As mentors curate content for the new converts, Salafis learn how to navigate the approved sources and other go-to platforms for the portrayal of the others (knowledge/information control). This mentor curated knowledge controls information and knowledge that a new convert to Salafism is exposed to. Though the interviewed Salafis were displeased with their own negative characterization in the mainstream media, they have actively delegitimized mainstream sources of information and maintained the Salafi version of Islam is the only true Islam: for them, Salafism is “the only correct and valid [emphasis added] way to follow Islam” (Interviewee TZ003). Consequently, the interactions between Salafis and non-Salafis infrequently occur, further limiting Salafis’ exposure to diverse viewpoints and at times even their interactions with family (relationship control).
Mentors are seen as learned men who are devout Muslims and knowledgeable about the Koran, often educated in the Middle East. One of the college-educated, unemployed interviewees shared he had no formal education on Islam, but benefited from his mentors who “studied in Saudi Arabia, Syria, and Egypt” (Interviewee TZ00X). No interviewer mentioned that his or her mentor was employed by an institution or compensated for his work, which further validated the mentor’s status as a sole guide to true knowledge for all life matters (guidance control).
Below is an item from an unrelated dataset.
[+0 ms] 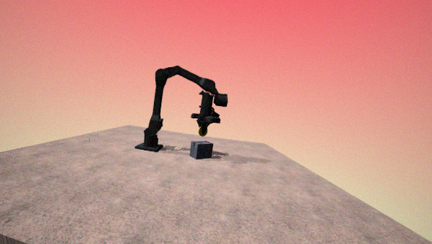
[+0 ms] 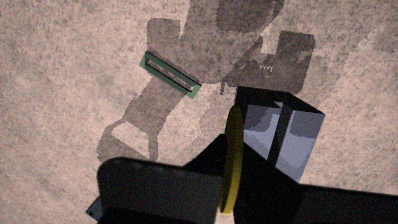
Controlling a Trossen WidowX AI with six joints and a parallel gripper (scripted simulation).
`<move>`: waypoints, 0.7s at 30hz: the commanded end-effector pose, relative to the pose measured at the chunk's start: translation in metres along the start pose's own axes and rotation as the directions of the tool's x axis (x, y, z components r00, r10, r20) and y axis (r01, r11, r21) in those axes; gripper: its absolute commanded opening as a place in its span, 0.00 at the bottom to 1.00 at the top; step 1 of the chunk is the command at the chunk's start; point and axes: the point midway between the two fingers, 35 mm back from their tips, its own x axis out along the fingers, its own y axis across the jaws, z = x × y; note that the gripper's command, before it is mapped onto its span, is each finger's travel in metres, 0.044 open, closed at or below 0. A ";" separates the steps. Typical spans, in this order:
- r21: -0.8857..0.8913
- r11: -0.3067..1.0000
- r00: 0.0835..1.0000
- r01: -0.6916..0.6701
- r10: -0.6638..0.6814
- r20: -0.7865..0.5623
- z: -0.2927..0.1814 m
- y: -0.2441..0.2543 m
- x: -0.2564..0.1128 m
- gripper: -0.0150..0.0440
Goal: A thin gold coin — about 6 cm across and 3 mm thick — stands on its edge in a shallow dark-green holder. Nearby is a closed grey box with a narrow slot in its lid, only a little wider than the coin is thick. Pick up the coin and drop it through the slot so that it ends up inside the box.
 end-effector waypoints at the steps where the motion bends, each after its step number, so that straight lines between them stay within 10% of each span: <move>1: -0.003 1.000 1.000 0.003 -0.003 -0.003 -0.005 -0.009 0.000 0.25; 21: -0.002 1.000 1.000 0.004 -0.004 -0.005 -0.028 -0.045 0.000 0.26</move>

Al-Ghazali has similarly argued in the 12th century (Gunther, 2006): teachers in Islam are expected to teach without compensation and solely for the benefit of spreading Islam.
This research did not focus on exploring the globally networked power and money behind the Salafis’ radicalization effort in Bosnia, but the façade shared with the targets of the Salafi mentorship effort suggests the mentees lack understanding of the intricate workings of the funding web that must be supporting the global spread of Salafism. Our focus is on how Salafis have mastered this deeper and more personalized mentorship-centered approach in Bosnia by informally educating the masses and the marginalized rather than the societal elites. Salafis have used informal education via mentorship to disrupt the power play, fill the vacuum, and spread radical ideas.